Glazyev ran as an independent candidate in the 2004 Russian presidential election. His campaign slogans were “We’ll take Russia back” and “There is a choice”.

Russians were largely indifferent towards his candidacy, due largely to his unlikelihood of victory.

While he (and other challengers of Putin) had been polling in the single-digits, Glazeyev was seen by observers as the candidate with the most likely chance of experiencing a last-minute surge in support and posing a challenge to Putin, making him seen as a relatively strong candidate compared to others challenging Putin. This partially derived from the fact that his Rodina bloc had seen its share of support surge at the tail end of the 2003 legislative election from nearly zero to 9% (though that can be largely attributed to an effort by the Kremlin to increase support of Rodina to the detriment of the Communist Party). Analysts believed that Glazyev held greater potential than Gennady Zyuganov in appealing to moderate left Russians. This made him the challenger which the Putin campaign was most focused on, as Putin hoped to avoid seeing any opponent achieve a strong enough performance that they might be perceived as a potential frontrunner for the next presidential election.

Glazyev had hoped that he could perform well enough in the election to cement a perception of him as the rising political star of the Russian far-left.

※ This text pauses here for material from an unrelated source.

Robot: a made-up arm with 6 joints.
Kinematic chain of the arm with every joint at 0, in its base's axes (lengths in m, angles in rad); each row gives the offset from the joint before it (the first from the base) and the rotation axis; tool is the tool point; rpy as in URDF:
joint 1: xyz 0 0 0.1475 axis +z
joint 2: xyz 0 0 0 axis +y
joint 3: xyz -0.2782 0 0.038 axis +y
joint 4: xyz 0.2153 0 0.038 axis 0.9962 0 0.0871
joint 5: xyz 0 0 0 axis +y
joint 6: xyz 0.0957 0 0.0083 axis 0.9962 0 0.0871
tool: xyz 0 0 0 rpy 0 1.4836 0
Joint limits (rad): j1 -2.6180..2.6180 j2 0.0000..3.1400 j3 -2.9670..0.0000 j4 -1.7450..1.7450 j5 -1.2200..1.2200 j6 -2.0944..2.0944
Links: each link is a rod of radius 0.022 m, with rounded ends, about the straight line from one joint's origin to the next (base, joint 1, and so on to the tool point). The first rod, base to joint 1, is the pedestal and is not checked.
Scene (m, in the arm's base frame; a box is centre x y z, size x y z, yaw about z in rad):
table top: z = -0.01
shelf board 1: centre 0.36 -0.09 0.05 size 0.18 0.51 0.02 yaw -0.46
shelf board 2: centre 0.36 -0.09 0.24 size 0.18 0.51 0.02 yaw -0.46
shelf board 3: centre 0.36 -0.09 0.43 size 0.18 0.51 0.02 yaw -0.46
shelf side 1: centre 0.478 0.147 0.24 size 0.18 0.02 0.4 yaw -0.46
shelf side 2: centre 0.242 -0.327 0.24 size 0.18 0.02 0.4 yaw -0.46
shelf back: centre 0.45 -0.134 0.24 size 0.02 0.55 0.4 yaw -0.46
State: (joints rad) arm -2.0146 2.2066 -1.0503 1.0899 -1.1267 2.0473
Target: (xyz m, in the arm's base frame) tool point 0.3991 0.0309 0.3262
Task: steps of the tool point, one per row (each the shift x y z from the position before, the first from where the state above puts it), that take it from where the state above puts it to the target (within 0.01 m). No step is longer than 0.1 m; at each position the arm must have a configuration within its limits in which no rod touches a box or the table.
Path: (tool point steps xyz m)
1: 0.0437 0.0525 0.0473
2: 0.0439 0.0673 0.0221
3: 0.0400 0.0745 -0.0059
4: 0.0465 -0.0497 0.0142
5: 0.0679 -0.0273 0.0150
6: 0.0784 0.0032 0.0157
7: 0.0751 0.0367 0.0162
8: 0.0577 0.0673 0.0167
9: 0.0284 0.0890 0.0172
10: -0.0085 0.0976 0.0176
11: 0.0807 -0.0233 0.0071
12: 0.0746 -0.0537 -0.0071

Glazyev had greater name recognition than many of the other candidates that were running against Putin. Glazyev was, arguably, best known as a supporter of raising taxes on the high-earning natural resource companies.

Glazyev declared that, while he found Putin to be a charismatic leader, he considered his policies to be too weak. He criticized Putin for running, "a corrupt and irresponsible regime". In an op-ed he authored, Glazyev declared, "I am running to cleanse the state apparatus of corruption and bureaucratic arbitrariness".

Glazyev had initially failed to receive the backing of Rodina, which had instead nominated Viktor Gerashchenko. Thus, he instead ran as a self-nominated candidate. After Gerashchenko's candidacy was rejected by the Central Election Commission, Glazyev tried to position himself as an alternative candidate to Gerashchenko, should Gerashchenko's attempt to challenge his disqualification falter. However, Rodina co-chair Dmitry Rogozin disavowed Glazyev's candidacy, insisting that Gerashchenko was the only candidate that Rodina was going to support, and that the party would fight in the Supreme Court for the reinstatement of Geraschenko's registration. Behind Rogozin's back (while he was out of the country), Glazyev organized a gathering of Rodina delegates in which the party reorganized as a “social organization,” and elected Glazyev as its sole leader. They relegated Rogozin's position in the party to one of twenty-five members on its governing council. The party, now led by Glazyev, was able to provide support to the independent Glazyev campaign. After the Supreme Court upheld the disqualification of Gerashchenko, the spurned Rogozin personally endorsed Putin rather than supporting Glazyev.

Glazyev ultimately failed to muster the momentum he had hoped for and placed a weak third, capturing only 4.10% of the vote. He managed to perform better in some federal subjects than in others, placing second in Krasnoyarsk with 17% of its vote.